Of course that is a question I have pondered over when I'm lost in the depths of my own mind, but I have never really formulated an actual response. I didn't need to; no one had ever asked me before, and I was quite happy living with some abstract understanding of how I came to fall so deeply in love with fashion.
Eventually, however, ignorance can no longer be ignored, so even though I didn't manage to give a good response to my friend at the time, I will attempt one here.
I can say with certainty that I had no interest in fashion as a child. My mom used to watch Fashion Television (RIP Fashion Television and Jeanne Beker's legacy) and I vividly remember thinking, "This is so weird. No one wears these kind of clothes!" Not a statement usually heard from a fashion lover. The first time I had a connection with fashion was replete with stress and anxiety. It was grade 7, the most cliquey year of my life. I realized that in order to be considered cool or popular, you had to have a certain interest in fashion. And so that was how I started telling people I liked fashion, and that yes,
of course I wanted to be a fashion designer.
But don't worry, this is not as bleak as it sounds. As I changed schools in grade 8, I was surrounded by a better group of people, and it allowed me to look at fashion from a different perspective. Although I knew deep inside that I was not cut out to be a designer, I started to realize that I actually did like fashion. I started watching runway shows on Youtube (as I've said before, Versace Spring/Summer 2008 was the show that started it all), watching Fashion Television, and familiarizing myself with designers. After having lived through a short, horrible moment of not knowing what I wanted to be, I came across an editor's letter. In it, the editor was describing the first time she realized she wanted to become a fashion editor. And it was at that moment that I had the same revelation.
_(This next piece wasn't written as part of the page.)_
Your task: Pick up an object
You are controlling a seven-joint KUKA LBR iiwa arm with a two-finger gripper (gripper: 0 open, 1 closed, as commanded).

It made so much sense. Before my revelation, I had begun to discover how much I loved writing and how much it was actually a part of me. I had my first 100% in short story writing in early elementary, one of my teachers had told me how she could tell I expressed myself better through the written word, and the the first time I was published was in grade 5 (a short quote in the book
Dear Teacher). The joy I get seeing my published name before a bunch of text which I have strung together in a way no one else has is incomparable (writing is almost like a fingerprint, no?). What could be better than combining my love for fashion and writing?
I've said before that we are always learning in fashion. After realizing how little I knew about the decades of fashion, I desperately cut out a newspaper article chronicling the different decades and their signature styles. I stuck it up on my cork board for many years, until the pages yellowed, hoping I would eventually know it by heart. I finally relegated it to the recycling bin last month. And there was a time when I decided to upgrade to reading Vogue, only to come out of it completely winded and exhausted. I was not yet advanced enough to read Vogue. Although I can and have been reading Vogue for a couple years now, I am nowhere near finished learning.
This recalling of events has gone way beyond answering the question of how I got interested in fashion, but it is all part of a larger evolution. Each event led to another, and each event had a purpose. Now when I look back, I see how ever since childhood, I have been making tiny steps towards what I now know as a burning passion. One small (Louboutin-clad) step at a time.